**Directions for this task**
What you should repeat is the run of lines from the top of the listing below through the line with "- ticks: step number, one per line", exactly, with no pictures.

**The data**
-=-=-=-=-
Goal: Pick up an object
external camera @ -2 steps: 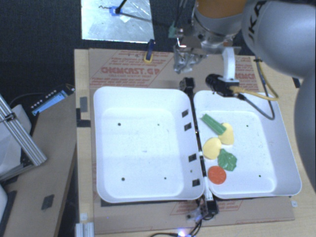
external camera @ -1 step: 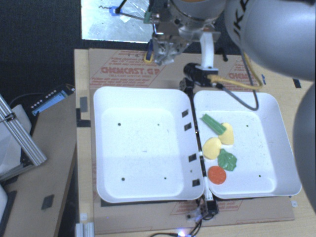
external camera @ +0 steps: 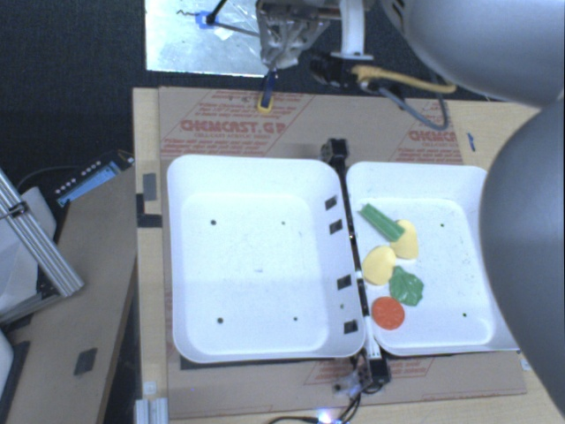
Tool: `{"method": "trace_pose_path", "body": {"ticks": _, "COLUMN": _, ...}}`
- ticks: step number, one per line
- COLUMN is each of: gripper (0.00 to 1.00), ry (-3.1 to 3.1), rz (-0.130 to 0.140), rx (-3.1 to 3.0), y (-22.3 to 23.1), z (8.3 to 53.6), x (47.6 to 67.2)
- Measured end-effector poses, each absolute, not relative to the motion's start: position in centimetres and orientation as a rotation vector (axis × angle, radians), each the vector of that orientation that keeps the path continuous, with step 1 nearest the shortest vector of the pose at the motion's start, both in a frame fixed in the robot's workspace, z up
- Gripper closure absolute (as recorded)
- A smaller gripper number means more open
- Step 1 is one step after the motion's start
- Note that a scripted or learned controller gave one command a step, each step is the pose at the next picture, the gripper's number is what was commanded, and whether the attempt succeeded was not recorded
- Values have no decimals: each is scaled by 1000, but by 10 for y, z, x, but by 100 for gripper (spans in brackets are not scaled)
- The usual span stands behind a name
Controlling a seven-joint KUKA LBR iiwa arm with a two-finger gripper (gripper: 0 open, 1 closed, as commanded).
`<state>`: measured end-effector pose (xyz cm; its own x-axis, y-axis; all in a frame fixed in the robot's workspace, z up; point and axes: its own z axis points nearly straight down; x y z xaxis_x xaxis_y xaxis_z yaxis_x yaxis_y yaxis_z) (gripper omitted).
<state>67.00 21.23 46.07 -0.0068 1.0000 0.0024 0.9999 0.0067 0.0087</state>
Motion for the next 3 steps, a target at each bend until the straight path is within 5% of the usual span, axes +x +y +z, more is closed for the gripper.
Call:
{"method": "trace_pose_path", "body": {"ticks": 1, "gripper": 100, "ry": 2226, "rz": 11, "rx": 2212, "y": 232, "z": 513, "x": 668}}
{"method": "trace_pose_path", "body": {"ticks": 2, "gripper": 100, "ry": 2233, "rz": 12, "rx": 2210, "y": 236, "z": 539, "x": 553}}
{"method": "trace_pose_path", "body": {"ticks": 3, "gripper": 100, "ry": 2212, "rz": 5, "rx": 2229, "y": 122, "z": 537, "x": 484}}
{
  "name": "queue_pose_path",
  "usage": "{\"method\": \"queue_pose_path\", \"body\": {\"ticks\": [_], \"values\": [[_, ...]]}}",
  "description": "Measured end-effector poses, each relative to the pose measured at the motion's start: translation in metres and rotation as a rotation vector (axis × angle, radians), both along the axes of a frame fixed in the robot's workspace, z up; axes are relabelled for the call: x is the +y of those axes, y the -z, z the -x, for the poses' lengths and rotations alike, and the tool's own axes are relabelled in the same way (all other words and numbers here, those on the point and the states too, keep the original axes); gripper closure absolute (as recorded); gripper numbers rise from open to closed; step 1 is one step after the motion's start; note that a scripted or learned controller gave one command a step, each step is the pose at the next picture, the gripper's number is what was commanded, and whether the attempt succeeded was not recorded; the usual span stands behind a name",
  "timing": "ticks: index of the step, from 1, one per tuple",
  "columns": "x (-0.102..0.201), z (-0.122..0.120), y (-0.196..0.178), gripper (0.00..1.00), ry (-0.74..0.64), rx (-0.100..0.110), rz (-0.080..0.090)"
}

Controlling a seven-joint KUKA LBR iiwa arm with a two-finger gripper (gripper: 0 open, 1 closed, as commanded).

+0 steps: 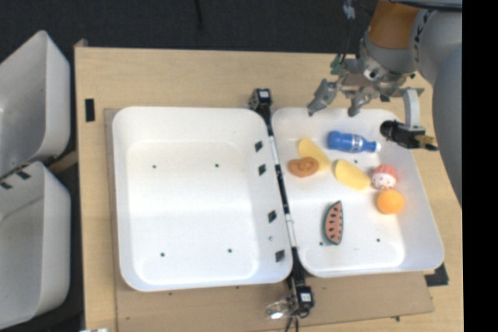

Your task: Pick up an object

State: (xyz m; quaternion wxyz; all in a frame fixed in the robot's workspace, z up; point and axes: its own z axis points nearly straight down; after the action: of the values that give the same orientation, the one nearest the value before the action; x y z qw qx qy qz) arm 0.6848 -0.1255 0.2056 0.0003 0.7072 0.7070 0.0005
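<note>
My gripper point(339, 105) hangs over the far edge of the right bin point(416, 256), its two grey fingers spread apart with nothing between them. Just below it in the bin lies a blue bottle point(350, 141) on its side. To the left of the bottle are a yellow banana-like piece point(313, 149) and an orange-brown pretzel-like piece point(303, 166). A second yellow piece point(352, 174), a small pink and white toy point(383, 178) and an orange ball point(390, 202) sit to the right. A watermelon slice point(333, 223) lies nearer the front.
The left bin point(140, 260) stands beside the right one, joined by a clipped divider point(277, 190). White containers point(31, 167) stand off the bench at the left. The arm's orange band point(408, 0) looms above the right bin's far corner.
</note>
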Motion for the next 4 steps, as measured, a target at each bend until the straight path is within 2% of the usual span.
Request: {"method": "queue_pose_path", "body": {"ticks": [1, 2, 3, 4], "values": [[0.021, 0.085, 0.111, 0.0, 0.001, 0.014, -0.002], [0.026, 0.029, 0.104, 0.0, -0.004, -0.004, 0.002], [0.017, 0.126, 0.105, 0.0, 0.003, 0.008, 0.001], [0.026, 0.027, 0.095, 0.0, -0.005, -0.009, 0.002]]}}
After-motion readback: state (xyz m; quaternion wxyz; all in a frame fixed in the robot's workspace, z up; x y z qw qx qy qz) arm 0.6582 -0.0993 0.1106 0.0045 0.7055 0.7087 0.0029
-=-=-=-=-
**Answer to the exercise**
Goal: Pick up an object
external camera @ -2 steps: 
external camera @ -1 step: 
external camera @ +0 steps: 
Tool: `{"method": "trace_pose_path", "body": {"ticks": _, "COLUMN": _, ...}}`
- ticks: step number, one per line

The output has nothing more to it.